In the entries below, find each line with the word "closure" and pull it out.
-------- RAW DATA
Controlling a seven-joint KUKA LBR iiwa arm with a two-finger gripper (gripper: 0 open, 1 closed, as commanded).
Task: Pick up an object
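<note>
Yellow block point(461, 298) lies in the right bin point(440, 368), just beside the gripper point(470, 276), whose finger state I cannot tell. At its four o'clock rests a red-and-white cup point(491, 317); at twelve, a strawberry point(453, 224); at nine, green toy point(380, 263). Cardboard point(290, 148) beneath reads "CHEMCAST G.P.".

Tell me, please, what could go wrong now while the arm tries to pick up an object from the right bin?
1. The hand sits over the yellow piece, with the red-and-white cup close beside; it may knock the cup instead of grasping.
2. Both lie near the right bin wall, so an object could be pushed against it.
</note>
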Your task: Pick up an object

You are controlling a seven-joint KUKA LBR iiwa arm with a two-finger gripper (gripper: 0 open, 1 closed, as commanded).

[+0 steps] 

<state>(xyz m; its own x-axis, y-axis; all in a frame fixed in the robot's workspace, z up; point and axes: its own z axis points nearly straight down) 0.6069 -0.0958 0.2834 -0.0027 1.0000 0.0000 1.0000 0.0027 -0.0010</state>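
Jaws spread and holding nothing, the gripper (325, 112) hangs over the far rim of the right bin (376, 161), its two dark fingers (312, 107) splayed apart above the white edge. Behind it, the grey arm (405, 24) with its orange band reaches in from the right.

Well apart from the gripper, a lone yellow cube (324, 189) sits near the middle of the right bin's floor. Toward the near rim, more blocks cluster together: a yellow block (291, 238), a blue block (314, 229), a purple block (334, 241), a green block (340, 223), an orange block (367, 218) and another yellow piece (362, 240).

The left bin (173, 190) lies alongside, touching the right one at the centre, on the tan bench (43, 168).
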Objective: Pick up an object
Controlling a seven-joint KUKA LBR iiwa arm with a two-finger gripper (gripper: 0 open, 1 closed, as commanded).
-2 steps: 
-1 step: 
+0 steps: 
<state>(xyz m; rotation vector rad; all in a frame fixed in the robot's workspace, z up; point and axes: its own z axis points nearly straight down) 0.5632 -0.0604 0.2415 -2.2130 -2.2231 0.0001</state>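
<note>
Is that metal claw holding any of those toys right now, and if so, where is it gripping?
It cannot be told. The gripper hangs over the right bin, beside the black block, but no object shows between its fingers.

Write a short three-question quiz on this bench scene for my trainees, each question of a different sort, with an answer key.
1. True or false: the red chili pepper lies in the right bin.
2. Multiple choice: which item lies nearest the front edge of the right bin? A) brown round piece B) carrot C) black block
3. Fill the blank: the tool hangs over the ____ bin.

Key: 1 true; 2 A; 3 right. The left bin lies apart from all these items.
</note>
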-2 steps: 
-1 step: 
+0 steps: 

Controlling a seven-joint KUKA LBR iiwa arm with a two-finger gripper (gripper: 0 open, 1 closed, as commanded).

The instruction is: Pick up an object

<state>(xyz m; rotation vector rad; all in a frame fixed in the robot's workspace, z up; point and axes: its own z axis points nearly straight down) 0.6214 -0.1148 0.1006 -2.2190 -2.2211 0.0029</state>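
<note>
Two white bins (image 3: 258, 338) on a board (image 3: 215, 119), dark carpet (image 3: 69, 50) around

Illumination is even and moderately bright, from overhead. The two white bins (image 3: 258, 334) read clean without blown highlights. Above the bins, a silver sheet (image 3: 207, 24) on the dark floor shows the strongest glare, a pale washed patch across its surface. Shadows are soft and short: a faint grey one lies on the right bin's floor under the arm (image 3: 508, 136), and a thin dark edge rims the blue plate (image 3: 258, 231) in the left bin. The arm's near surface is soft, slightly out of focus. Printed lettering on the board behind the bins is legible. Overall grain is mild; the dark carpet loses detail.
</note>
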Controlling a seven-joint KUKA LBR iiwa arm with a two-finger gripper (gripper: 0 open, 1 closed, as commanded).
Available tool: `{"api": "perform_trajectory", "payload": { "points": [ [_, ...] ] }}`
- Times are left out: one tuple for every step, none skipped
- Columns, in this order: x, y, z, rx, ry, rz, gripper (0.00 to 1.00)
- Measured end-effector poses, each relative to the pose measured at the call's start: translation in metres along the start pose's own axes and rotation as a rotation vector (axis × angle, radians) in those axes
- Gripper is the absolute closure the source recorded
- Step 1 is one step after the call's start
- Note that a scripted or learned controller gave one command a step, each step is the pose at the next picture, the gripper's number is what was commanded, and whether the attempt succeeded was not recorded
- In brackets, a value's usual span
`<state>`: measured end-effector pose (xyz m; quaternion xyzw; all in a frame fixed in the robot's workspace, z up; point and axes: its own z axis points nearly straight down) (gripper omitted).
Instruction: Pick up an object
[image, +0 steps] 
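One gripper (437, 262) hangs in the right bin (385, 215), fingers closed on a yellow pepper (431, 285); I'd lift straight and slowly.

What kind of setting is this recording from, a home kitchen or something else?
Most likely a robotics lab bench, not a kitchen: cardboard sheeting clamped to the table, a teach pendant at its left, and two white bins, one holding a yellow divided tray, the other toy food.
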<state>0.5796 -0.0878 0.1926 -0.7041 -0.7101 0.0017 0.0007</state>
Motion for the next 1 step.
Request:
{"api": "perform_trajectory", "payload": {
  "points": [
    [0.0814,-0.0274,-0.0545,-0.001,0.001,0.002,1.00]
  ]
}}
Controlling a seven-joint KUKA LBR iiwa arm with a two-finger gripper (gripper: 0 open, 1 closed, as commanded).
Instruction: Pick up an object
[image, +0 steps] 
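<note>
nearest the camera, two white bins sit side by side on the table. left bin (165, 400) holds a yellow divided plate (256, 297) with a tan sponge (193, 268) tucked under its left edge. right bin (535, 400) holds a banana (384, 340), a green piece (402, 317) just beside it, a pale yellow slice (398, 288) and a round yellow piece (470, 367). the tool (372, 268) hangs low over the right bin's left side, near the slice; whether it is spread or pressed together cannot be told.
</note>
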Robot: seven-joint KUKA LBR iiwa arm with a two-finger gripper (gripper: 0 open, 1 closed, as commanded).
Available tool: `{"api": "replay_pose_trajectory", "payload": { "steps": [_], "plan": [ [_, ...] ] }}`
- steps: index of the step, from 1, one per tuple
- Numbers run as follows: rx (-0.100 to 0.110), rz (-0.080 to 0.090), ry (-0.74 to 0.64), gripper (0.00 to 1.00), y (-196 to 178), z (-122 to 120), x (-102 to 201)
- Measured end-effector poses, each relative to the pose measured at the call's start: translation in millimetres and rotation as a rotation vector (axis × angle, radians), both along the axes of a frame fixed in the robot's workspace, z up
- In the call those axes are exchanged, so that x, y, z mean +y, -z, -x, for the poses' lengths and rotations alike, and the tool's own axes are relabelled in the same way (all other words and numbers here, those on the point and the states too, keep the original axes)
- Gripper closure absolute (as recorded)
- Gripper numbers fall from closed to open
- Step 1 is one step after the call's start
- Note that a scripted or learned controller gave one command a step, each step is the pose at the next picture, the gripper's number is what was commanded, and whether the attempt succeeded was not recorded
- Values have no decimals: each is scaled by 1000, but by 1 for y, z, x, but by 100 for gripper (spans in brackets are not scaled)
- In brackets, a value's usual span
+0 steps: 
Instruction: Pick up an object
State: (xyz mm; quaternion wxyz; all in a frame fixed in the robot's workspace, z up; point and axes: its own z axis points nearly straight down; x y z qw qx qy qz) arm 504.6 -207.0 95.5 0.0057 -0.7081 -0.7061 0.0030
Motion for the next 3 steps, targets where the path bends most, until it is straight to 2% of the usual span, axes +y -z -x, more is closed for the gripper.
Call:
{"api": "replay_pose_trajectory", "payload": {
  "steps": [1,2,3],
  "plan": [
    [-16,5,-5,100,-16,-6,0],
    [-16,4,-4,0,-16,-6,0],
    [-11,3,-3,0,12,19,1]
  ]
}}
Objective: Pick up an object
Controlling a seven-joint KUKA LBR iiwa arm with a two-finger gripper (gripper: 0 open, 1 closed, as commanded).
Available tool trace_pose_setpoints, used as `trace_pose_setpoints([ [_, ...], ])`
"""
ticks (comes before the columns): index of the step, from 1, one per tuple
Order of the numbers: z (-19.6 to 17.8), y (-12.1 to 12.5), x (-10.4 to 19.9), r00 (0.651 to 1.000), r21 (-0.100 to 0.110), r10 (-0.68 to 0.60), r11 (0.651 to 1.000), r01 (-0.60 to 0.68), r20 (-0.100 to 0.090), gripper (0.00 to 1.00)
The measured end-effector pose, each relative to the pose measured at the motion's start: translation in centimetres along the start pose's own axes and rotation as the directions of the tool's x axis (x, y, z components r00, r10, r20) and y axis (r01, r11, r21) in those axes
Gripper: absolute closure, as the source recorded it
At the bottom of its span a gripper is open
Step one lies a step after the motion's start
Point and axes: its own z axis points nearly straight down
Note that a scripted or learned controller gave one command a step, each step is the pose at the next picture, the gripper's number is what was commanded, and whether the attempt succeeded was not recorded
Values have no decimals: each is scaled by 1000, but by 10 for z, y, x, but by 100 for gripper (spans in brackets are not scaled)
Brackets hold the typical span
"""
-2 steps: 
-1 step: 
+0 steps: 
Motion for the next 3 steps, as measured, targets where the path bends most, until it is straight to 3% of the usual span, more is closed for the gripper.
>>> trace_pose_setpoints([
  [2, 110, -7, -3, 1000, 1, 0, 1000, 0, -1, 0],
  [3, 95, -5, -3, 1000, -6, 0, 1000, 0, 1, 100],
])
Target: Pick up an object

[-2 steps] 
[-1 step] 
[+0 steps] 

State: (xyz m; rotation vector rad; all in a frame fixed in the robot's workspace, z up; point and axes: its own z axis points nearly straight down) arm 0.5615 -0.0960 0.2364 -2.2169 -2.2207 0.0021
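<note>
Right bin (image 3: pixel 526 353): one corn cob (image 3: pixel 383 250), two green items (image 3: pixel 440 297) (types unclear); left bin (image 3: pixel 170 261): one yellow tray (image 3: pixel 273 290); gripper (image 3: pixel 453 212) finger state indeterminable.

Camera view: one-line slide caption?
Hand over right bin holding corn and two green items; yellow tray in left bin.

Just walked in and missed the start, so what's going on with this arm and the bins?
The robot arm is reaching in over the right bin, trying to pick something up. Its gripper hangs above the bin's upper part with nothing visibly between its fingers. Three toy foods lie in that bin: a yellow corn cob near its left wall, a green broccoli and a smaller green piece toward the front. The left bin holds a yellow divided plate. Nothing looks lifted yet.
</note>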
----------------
#### SOLUTION FOR THIS EXERCISE
- Gripper is the absolute closure the source recorded
- Gripper closure absolute (as recorded)
Gripper: absolute closure, as the source recorded it

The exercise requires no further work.